Previous research has shown that it is essential to have high spatial and temporal resolution precipitation data for areas, where precipitation information is sparse and for regions with complex topography and various climate conditions. Several approaches have been developed to downscale the satellite-based precipitation estimates in the previous studies.

In this paper, various precipitation downscaling methodologies and models were reviewed, discretized in two main categories, i.e., the statistical and the dynamical approaches. Statistical methods include regression, multifractal, machine learning models and auxiliary environmental variables to improve the spatial resolution of SPEs. Due to their lower computational demands needed, they are much more popular than dynamical downscaling methods. In future studies, it is necessary to exploit the full potential of machine learning algorithms. In addition, the ability of many auxiliary variables to describe the spatial and temporal variability of precipitation has been investigated. All examined variables improved the downscaling of precipitation estimates, although relationships were highly dependent on the study area. Cloud properties seem to perform better both in spatial and temporal terms, although further research is needed to investigate the applicability of the methodology in various terrains and hydroclimatic conditions.

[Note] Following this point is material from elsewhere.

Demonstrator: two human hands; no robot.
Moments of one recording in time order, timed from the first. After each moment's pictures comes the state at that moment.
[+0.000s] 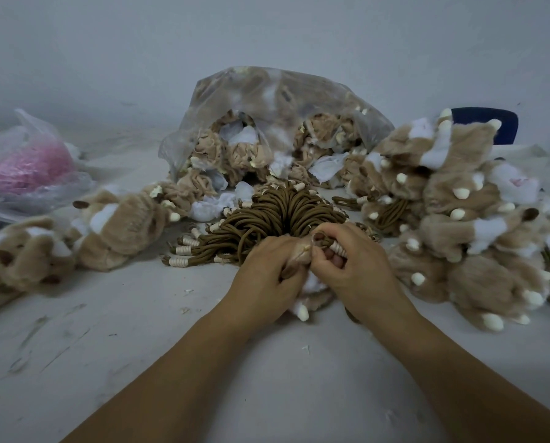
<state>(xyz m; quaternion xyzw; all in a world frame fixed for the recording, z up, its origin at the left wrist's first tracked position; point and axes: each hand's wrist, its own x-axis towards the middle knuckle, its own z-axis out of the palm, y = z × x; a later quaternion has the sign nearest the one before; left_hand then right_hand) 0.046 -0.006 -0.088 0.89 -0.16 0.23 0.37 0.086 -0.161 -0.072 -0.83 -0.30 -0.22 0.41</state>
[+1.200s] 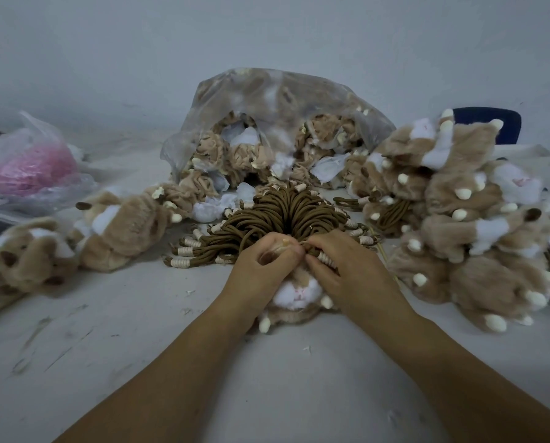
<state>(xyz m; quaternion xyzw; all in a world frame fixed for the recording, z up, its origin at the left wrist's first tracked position) 0.044 -0.007 -0.083 0.72 -0.01 0.14 0.68 0.089 -0.160 -0.077 -0.84 -0.38 -0.22 0.32</state>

Regarding dynamical downscaling approaches, only a few studies dynamically downscaled TRMM and IMERG precipitation data using data assimilation methods. The 4D-Var assimilation method of WRF model is the most widely used in the scientific community, improving the precipitation forecast capability of the model at finer scales. Future investigations should fill in the gap of dynamical downscaling remote sensing precipitation data using more climate models, not only global but also regional, and over regions with different hydroclimatic characteristics.